Les événements tragiques du 12 janvier 2010 offrent au pays la chance de mettre sur pied un vrai programme économique de développement. Ce programme va au-delà du relogement des sinistrés ou de la reconstruction de bâtiments détruits, tâches qui peuvent aisément être confiées à des fondations. Il s’agit d’une alliance véritable débattue, réfléchie entre le fiscal et le monétaire en vue d’atteindre l’objectif prioritaire de croissance dans le contexte économique mondial et d’en définir les étapes. En effet, dans ce tumulte que connaît l’économie mondiale, les gestionnaires fiscaux d’Haïti ne peuvent ignorer, par exemple, la part de l’aide extérieure dans le fonctionnement au jour le jour de l’État haïtien. Le fiscal se doit d’avoir pour point de mire d’apprendre aux concitoyens à vivre de leurs ressources propres, en prévision d’une aide appelée à se tarir, donc une gestion dans l’économique des fonds de l’État avec réduction graduelle des avantages/dépenses criards.
En ce qui a trait à l’économie en général, l’une de mes dernières recherches a mis en évidence la portée limitée de l’aide extérieure sur l’économie haïtienne : il faut au moins trois ans pour que l’aide reçue ait un effet positif de 0, 4 % sur le produit intérieur brut (PIB). Par contre, un problème quelconque dans l’économie américaine se traduit au cours de la même année par un changement du PIB d’environ 5 %. D’où la nécessité d’être attentif à la vie économique de notre puissant voisin. C’est le rôle du monétaire. Il se doit aussi d’encourager le fiscal dans son approche de gestion efficiente par une politique accommodante seulement au cas par cas. La politique monétaire se devrait aussi de favoriser les exportations à venir, et un certain seuil de réserves de change va être nécessaire. Ce fonctionnement en symbiose entre le fiscal et le monétaire ne peut qu’être bénéfique au bien commun.
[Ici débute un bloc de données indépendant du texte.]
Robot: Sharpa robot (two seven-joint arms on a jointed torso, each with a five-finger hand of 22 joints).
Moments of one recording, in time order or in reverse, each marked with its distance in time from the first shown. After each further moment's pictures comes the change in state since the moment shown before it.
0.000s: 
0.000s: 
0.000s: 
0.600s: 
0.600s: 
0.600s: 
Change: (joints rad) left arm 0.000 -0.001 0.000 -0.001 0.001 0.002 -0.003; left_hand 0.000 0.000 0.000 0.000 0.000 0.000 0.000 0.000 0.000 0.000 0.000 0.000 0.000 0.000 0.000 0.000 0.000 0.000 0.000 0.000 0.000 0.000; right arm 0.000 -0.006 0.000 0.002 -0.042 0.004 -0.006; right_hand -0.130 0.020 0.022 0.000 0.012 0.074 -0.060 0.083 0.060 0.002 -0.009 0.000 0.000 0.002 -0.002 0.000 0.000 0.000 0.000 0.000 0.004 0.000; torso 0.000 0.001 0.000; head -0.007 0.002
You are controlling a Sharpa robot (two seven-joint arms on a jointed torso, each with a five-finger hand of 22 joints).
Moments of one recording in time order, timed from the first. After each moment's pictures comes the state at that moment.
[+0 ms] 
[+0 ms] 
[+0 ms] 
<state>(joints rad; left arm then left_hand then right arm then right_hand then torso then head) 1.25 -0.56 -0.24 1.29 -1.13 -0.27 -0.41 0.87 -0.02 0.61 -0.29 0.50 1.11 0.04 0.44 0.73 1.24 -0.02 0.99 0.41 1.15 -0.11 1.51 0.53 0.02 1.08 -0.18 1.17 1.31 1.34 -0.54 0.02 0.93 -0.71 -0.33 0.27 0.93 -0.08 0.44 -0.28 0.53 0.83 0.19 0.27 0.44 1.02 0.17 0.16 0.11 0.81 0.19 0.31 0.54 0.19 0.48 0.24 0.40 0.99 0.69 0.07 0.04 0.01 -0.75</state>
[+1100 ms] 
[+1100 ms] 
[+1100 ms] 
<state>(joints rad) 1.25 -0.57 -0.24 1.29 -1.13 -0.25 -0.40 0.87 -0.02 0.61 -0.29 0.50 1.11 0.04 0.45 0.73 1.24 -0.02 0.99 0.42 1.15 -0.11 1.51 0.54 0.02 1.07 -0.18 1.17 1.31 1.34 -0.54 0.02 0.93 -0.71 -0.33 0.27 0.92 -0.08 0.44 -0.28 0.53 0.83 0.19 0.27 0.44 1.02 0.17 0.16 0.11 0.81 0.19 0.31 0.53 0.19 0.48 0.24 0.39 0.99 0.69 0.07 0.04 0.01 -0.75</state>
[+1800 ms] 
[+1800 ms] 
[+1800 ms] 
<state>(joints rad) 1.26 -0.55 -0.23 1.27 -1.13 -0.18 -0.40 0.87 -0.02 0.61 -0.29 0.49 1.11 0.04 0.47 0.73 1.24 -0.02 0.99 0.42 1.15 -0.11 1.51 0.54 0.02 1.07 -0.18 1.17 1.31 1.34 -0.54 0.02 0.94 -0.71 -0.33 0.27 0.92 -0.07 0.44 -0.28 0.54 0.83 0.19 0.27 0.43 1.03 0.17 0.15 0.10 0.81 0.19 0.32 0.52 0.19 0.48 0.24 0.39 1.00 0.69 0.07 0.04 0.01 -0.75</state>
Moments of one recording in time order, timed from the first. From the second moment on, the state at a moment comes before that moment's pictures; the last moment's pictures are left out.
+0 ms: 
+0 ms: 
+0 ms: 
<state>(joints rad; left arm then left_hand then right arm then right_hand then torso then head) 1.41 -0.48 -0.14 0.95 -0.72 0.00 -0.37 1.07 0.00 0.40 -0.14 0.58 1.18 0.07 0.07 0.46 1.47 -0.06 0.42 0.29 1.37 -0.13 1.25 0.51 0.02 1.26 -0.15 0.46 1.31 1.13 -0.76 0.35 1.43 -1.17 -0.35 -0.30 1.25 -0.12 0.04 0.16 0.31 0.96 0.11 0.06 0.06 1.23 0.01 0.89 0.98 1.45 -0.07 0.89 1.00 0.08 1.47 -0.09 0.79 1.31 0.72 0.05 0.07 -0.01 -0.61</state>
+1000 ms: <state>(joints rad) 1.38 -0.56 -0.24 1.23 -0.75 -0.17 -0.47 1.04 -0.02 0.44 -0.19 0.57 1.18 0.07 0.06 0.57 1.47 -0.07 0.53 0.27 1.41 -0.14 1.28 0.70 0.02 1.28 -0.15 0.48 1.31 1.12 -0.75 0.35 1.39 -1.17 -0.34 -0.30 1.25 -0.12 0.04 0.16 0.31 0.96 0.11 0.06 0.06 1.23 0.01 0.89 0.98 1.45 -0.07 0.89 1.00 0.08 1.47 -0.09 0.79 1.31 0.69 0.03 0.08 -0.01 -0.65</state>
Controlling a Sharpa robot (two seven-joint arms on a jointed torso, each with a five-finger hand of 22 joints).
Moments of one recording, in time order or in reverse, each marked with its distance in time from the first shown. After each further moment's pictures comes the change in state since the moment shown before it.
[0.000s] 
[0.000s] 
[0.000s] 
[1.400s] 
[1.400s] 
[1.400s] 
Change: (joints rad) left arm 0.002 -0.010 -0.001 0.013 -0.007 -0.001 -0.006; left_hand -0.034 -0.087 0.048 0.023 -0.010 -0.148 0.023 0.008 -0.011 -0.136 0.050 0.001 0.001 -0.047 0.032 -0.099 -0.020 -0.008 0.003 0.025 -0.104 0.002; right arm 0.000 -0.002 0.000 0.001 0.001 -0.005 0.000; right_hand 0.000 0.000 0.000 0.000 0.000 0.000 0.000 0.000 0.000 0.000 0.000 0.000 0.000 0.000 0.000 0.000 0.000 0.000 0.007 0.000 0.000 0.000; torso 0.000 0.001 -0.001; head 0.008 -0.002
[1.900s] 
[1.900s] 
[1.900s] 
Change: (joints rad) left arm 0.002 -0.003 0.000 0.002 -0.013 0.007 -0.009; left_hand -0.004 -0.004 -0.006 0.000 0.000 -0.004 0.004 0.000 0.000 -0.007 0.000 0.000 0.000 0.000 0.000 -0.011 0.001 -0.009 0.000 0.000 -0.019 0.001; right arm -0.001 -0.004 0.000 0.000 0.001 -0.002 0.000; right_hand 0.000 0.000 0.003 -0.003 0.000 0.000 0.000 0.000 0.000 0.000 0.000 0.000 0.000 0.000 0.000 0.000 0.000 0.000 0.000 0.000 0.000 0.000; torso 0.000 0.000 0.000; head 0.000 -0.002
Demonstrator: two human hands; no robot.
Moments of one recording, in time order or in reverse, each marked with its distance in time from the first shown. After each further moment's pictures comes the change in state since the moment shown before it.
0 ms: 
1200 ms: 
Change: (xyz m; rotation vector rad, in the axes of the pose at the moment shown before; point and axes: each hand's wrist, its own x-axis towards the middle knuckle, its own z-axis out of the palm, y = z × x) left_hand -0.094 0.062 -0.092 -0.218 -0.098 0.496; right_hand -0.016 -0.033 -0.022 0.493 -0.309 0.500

Les compatriotes de la diaspora et les prestigieux amis étrangers qui veulent le vrai décollage de ce pays nous seraient reconnaissants d’avoir une ligne directrice connue, sensée, qu’ils seraient heureux de suivre.

Kathleen Dorsainvil
Docteur en économie
http://www.lematinhaiti.com/contenu.php?idtexte=25419&idtypetexte=

Commentaire
Les questions de l’économiste Kathleen Dorsainvil sont extrêmement importantes d'autant qu'elles touchent un point névralgique de notre économie, l'aide internationale. En effet compte tenu des graves problèmes confrontés par l’économie américaine, peut-on continuer à miser sur cette frange de l'aide comme si elle était éternelle? Et même quand elle le serait, est-ce qu'il ne conviendrait pas, quelle que soit la situation (dignité oblige!) de travailler à acquérir son autonomie comme tout pays qui se respecte? Il y a donc une tache sérieuse qui attend les membres de ce nouveau gouvernement qui, certainement auront à travailler de concert avec les membres de la CIRH. Que le parlement en prenne conscience et aide à résoudre le premier problème qui est le choix d'un nouveau gouvernement, plutôt que de le compliquer - comme il l'a fait jusqu'à présent!